Culture

Until Things Are More Stable, I’m Freezing My Eggs and Myself


As a modern woman, I’m forced to think about a lot of things: the gender wage gap, what silhouette of jeans is cool now, Pete Davidson, and, of course, my fertility. I’m not sure if or when I want to have children, or if I’m with the right partner, or in the right career, or using the right brand of shampoo. With life as confusing and unpredictable as it is these days, I’ve decided that the only sensible course of action is to freeze my eggs and also myself, just until things are a little more stable.

Having kids is a big decision. My boyfriend and I don’t know if we’re ready to get married, let alone raise children. Truthfully, I’m not even certain that he’s the one. Sometimes I just stare at the back of his little head and think, Him? Forever? So, rather than try to navigate the course of our relationship and the K-I-D-S discussion, I’ll just put myself on ice for fifty years, which should give us both enough time to think about if we’re really right for each other or if we’ve just got comfortable and are going through the motions because staying together is a lot less complicated than extricating ourselves from each other’s lives. And then, in a half century’s time, once we’ve taken some space, we can see where we both stand. (That is, if we’re both able to stand, given that he’ll be eighty-four years old and my perfectly preserved legs will be wobbly and full of cryo fluid.)

Then there’s my career to consider. Balancing work and motherhood can be a challenge. Currently, every morning I trudge into my job, which was only meant to be a placeholder until I figured out my calling, but six years have passed now and it is slowly grinding my spirit into the consistency of sawdust as I realize that maybe I don’t have any passions at all. But if I were frozen, then I simply wouldn’t have to work. Plus, I could save up and be a bit more financially stable before potentially having a child. Sure, it’d be expensive to freeze my eggs and rent out a cryochamber, but do you have any idea how much day care costs these days? It’s not cheap!
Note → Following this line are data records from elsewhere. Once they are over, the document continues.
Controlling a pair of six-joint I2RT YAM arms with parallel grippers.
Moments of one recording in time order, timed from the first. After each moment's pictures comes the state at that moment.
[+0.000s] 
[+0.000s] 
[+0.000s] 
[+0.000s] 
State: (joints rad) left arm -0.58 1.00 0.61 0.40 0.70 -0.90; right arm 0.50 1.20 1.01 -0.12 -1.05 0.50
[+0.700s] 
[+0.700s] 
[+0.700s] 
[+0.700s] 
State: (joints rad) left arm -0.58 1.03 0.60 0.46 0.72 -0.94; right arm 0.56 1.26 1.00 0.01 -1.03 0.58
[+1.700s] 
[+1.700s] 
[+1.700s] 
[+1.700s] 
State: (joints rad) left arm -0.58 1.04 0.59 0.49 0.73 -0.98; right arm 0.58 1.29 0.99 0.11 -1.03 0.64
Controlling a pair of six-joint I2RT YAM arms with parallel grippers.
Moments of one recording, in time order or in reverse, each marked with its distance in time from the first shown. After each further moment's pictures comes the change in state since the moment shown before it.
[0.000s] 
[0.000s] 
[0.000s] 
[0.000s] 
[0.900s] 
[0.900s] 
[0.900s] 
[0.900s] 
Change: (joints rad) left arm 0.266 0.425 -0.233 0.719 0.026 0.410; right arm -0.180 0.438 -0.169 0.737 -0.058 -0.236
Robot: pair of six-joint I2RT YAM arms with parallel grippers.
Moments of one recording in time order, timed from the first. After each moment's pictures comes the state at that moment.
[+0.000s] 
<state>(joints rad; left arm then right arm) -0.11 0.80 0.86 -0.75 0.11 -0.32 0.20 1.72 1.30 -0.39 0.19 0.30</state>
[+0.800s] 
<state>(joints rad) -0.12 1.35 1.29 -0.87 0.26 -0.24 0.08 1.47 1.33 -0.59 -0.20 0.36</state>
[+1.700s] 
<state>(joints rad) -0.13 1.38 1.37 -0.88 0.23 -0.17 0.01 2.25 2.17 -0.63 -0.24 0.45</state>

Once I’m thawed, either the twenty dollars of bitcoin I bought in 2022 will be worth trillions or the entire financial system will have collapsed and reverted to a basic barter system—and, boy, can I barter.

Even if I do decide that I want kids one day, there is still so much I’d like to accomplish before being emotionally handcuffed to some baby. I want to travel (once the mutating virus has subsided), finally find a haircut that suits my face, and figure out who I really am underneath the artifice of my career, possessions, and zodiac sign. But that all sounds like a lot to tackle. Cryopreserving my body at a hundred and thirty degrees below zero Celsius and pumping vitrification solution through my bloodstream to prevent my soft tissue from turning into ice, at least until everything wrong with society sorts itself out? Now, that I can manage.

Still, this wasn’t an easy decision to make. The success rate of a pregnancy from frozen eggs is lower, many women who freeze their eggs never return to use them, the majority of my friends and loved ones will probably be dead by the time I’m unfrozen, and I’ll be entering a world that’s all but unrecognizable to me. But modern life is full of complicated choices! So, until the lid on my pod pops up, in 2072, I’m buying myself a little more time, just until I have it all figured out.